March 6- Listening For

This week was supposed to be "Speaking for" but we switched it around.
Consider the way you listen. That is what experiences are based on- where you are listening from. Actions and words line up to what you are listening for.
"Imagine what the world would look like if you could create what you are listening for." We did an exercise with a partner. Heidi spoke of a current irritation. I thought of what terms Dr. R had used the week before. Then I decided to just listen to Heidi. I made a few guessses. Then I said she was listening for approval, and she thought that was it! Then I spoke of the morning news- gang violence in LA, violence in Israel and Palestine, and my frustration that the gangs didn't wake up to the reality of violence in other places and how petty theirs is. Heidi made some guesses, I pushed her a little, and she said "hope." Ah, yes. That was what I was listening for.

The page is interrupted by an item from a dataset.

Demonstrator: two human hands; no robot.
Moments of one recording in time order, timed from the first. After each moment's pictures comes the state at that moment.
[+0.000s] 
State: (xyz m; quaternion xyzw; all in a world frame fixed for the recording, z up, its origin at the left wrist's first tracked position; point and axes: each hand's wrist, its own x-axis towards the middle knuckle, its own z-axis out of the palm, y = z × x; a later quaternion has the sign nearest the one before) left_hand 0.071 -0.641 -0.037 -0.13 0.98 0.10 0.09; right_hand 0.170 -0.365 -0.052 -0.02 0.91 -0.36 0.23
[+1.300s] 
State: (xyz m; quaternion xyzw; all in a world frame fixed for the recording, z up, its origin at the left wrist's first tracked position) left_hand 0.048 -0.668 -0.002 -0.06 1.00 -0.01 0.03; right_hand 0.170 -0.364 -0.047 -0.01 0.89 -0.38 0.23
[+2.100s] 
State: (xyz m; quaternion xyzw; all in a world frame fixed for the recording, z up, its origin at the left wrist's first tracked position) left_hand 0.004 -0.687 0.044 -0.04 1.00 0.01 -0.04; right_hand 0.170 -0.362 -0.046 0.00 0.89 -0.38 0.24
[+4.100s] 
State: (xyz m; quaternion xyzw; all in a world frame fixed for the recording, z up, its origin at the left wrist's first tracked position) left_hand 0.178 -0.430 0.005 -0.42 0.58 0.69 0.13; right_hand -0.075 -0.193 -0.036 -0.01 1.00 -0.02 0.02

However, a day later I started thinking about this. Heidi and I were working backwards. We were identifying what we wanted to hear, but now what we were actually listening for. Actually, I was listening for despair, and so that's what I was hearing. She was listening for disapproval, and so that is what she was hearing. While what we identified was helpful for us, it wasn't really what we were listening for.
One term that kept coming up was "Where are you listening from." But I don't think that was the point. I think the point is really to think about what you are hearing from the other. That is what you are listening for. If you want to change what you are hearing, change what you are listening for.

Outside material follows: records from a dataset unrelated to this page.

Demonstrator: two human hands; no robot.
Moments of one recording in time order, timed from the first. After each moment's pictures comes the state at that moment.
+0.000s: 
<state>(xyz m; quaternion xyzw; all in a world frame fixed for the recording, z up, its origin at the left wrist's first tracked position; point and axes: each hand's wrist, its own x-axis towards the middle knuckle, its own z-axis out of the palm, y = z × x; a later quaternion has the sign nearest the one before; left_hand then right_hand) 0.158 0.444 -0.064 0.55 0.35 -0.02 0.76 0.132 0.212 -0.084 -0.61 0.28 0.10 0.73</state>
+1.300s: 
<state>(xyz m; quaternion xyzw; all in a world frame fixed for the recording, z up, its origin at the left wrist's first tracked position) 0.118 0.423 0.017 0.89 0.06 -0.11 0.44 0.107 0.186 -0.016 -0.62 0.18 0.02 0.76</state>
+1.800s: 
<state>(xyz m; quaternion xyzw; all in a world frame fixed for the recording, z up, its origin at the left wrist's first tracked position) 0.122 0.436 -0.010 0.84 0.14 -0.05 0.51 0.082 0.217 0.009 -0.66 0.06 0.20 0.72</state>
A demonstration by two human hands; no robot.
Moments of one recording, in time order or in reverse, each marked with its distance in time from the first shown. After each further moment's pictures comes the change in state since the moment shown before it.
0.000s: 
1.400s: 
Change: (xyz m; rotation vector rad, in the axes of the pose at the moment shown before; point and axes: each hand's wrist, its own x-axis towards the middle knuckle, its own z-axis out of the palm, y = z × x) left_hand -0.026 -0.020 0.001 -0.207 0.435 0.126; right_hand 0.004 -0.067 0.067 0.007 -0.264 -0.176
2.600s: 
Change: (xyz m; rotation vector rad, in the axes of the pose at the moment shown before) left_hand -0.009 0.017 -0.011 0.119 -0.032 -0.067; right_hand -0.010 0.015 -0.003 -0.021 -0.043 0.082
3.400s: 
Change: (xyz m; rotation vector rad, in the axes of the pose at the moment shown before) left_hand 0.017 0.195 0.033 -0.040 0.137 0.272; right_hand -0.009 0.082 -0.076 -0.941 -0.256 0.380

What's interesting about all of what we're learning is that I've been doing some of this at work in the past year.
"I create what I look for." This is why my students don't really make me angry with rude personal quesitons. I'm listening for learning- not disprespect. However, there are definitely some things I take as disrespect, and they may not mean it that way- speaking over other students, interupting, being noisy during tests, etc.
This makes me think about what I'm listening for with my children and my husband. Why does Leila frustrate me sometimes?
What am I listening for in my photography?
"Live your life as a speech act of creation. You say what is SO."
Dr. R. talked for a bit about paired opposites. There is no slave without a master, no maid without a mistress.
How come when people get married, then, the man stays a man and the woman becomes a wife?as in "I now pronounce you man and wife." What does that say about her position as subject? Or does it perhaps mean that he now becomes a man, but he wasn't before?